🤖 AI Summary
To address the challenges of safe, efficient, and socially acceptable navigation for autonomous delivery robots in dense urban pedestrian environments, this paper proposes a monocular vision–driven framework that unifies multi-pedestrian perception and behavioral understanding. Methodologically, it integrates human pose estimation, monocular depth estimation, and multi-object tracking to construct an identity-robust trajectory prediction model, augmented by a vulnerable pedestrian identification mechanism to enhance social awareness. The key contribution lies in leveraging joint pose–depth cues to improve identity maintenance accuracy under occlusion and ensure long-term trajectory consistency.
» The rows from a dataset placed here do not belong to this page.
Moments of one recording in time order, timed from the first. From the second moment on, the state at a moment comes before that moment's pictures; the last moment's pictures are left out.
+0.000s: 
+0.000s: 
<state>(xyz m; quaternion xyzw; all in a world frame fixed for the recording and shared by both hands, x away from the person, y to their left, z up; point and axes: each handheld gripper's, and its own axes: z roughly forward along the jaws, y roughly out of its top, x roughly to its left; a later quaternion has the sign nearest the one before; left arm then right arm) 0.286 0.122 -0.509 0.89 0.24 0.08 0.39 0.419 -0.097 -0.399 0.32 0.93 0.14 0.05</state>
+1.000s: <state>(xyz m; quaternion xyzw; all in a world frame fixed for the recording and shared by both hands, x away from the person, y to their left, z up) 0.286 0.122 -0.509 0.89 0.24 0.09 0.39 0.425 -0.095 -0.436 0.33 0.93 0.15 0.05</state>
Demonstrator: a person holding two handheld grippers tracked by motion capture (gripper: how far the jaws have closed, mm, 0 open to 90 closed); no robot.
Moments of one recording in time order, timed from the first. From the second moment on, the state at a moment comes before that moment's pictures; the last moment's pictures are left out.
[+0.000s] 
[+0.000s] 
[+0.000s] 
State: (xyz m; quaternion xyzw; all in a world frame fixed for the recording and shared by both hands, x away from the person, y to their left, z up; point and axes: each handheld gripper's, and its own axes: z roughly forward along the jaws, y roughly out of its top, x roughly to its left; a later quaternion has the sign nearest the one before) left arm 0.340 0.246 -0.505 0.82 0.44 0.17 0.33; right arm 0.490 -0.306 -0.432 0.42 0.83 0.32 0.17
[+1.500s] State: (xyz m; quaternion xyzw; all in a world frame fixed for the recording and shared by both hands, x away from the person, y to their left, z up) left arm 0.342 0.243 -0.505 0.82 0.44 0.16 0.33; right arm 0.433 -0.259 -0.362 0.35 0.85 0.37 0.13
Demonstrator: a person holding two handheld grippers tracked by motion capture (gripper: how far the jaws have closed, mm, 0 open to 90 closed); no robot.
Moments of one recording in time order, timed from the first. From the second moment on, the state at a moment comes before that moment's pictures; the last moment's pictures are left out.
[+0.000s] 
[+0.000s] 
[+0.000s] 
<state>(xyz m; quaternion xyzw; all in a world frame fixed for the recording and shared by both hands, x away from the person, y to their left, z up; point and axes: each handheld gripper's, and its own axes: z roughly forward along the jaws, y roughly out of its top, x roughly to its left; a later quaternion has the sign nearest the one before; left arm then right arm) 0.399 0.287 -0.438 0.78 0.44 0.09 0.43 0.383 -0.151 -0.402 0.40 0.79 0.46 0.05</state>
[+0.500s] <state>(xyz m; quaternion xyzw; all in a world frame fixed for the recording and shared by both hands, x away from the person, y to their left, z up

Evaluated on the MOT17 benchmark, the approach achieves a 10% gain in IDF1 and a 7% improvement in MOTA, while maintaining detection accuracy above 85%. These results demonstrate significantly enhanced navigation reliability and socially inclusive interaction capability in high-density, heavily occluded scenarios.
📝 Abstract
The integration of Automated Delivery Robots (ADRs) into pedestrian-heavy urban spaces introduces unique challenges in terms of safe, efficient, and socially acceptable navigation. We develop the complete pipeline for a single vision sensor based multi-pedestrian detection and tracking, pose estimation, and monocular depth perception. Leveraging the real-world MOT17 dataset sequences, this study demonstrates how integrating human-pose estimation and depth cues enhances pedestrian trajectory prediction and identity maintenance, even under occlusions and dense crowds. Results show measurable improvements, including up to a 10% increase in identity preservation (IDF1), a 7% improvement in multiobject tracking accuracy (MOTA), and consistently high detection precision exceeding 85%, even in challenging scenarios. Notably, the system identifies vulnerable pedestrian groups supporting more socially aware and inclusive robot behaviour.